Nous devons mieux comprendre comment les idéaux néfastes de la virilité, c’est-à-dire les masculinités qui incluent le besoin de pouvoir sur les autres – les « autres » étant souvent compris comme les femmes, les hommes moins puissants, les enfants et la nature – détruisent les moyens de subsistance et perpétuent la dégradation de l’environnement. Nous devons explorer et décortiquer davantage ces causes profondes de la crise climatique. Ce faisant, nous pourrons contribuer à renforcer les solutions futures et existantes pour l’adaptation et la résilience au changement climatique, en exposant les méfaits des masculinités patriarcales et en travaillant avec les hommes et les garçons en tant qu’alliés pour transformer les structures de pouvoir aux côtés des mouvements féministes, indigènes et de jeunesse pour le climat. Grâce à des approches féministes intersectionnelles qui sont responsables de notre planète et de toutes les femmes, les filles, les individus non-conformes au genre et les groupes marginalisés, nous nous engageons à centrer notre travail sur des pratiques basées sur les droits de l’homme et la transformation du genre.
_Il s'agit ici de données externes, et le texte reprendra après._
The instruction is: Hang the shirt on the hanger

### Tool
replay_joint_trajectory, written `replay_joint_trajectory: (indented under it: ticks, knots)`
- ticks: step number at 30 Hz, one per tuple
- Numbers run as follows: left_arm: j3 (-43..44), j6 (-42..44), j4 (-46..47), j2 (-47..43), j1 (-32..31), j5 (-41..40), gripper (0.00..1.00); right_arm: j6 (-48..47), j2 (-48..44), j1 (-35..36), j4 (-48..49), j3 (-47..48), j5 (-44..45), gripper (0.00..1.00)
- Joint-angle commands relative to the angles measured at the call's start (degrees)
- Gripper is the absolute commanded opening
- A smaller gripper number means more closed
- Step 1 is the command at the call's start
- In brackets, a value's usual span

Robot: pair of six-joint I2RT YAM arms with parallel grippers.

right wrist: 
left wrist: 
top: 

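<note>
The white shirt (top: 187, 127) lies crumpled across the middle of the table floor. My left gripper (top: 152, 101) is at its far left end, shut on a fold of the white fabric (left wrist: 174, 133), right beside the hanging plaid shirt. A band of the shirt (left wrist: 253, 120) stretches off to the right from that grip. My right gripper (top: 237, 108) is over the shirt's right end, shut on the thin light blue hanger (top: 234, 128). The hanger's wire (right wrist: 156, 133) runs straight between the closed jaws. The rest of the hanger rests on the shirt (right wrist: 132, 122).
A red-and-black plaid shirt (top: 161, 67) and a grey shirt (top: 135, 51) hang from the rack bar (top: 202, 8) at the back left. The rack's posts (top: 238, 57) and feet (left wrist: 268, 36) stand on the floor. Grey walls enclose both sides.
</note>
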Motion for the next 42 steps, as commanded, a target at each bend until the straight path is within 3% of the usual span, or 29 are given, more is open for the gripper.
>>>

Appel à l’action : Nous exhortons aujourd’hui les gouvernements à centrer les voix, le leadership et les agendas politiques des féministes, des autochtones et des jeunes militants pour la justice climatique et des défenseurs et mouvements des droits humains et environnementaux, partout dans le monde. Nous exhortons aujourd’hui les gouvernements à prendre des mesures audacieuses et transformatrices pour le climat, le genre et la justice sociale. La communauté scientifique internationale a depuis longtemps établi l’ampleur et l’urgence de la crise climatique. Les gouvernements doivent répondre à leurs appels avec l’ampleur et l’urgence exigées par la climatologie et les militants du climat. Les dirigeants doivent être tenus responsables de leurs actions, ou plus exactement de leur inaction. La complaisance politique, les atermoiements et les excuses doivent être considérés pour ce qu’ils sont : des échecs flagrants de leadership, et un échec tragique pour l’humanité et toute vie sur Terre. Nous appelons à mettre fin à l’impunité des décideurs et à tenir les hommes en position de pouvoir – dans les entreprises, les institutions financières et les gouvernements – responsables de leurs pratiques destructrices pour l’environnement. Les hommes qui se rendent coupables de destruction écologique ou d’écocide doivent être poursuivis en justice afin de prévenir d’autres crimes. Nous appelons à travailler et à plaider avec les garçons et les hommes sur leurs rôles et responsabilités multiples dans la crise climatique et à proposer des analyses sur les interconnexions entre les masculinités patriarcales et leur rôle dans la perpétuation de la crise climatique. Rendre visible le préjudice causé par les hommes dans les positions de pouvoir et établir clairement le lien avec les structures et les normes patriarcales. Nous soutenons et exhortons aujourd’hui tous les gouvernements à agir en accord avec les principes et les demandes de plaidoyer énoncés par Vendredi pour l’Avenir pour « Plus de promesses vides », y compris pour : a) Un moratoire sur tous les nouveaux projets de combustibles fossiles. Mettre fin à tous les investissements dans l’industrie ; b) Des budgets carbone annuels et contraignants ; c) La justice économique, raciale et de genre dans la politique climatique ; d) Protéger et sauvegarder la démocratie. Participation des citoyens à la prise de décision sur le climat ; et e) Faire de l’écocide un crime international.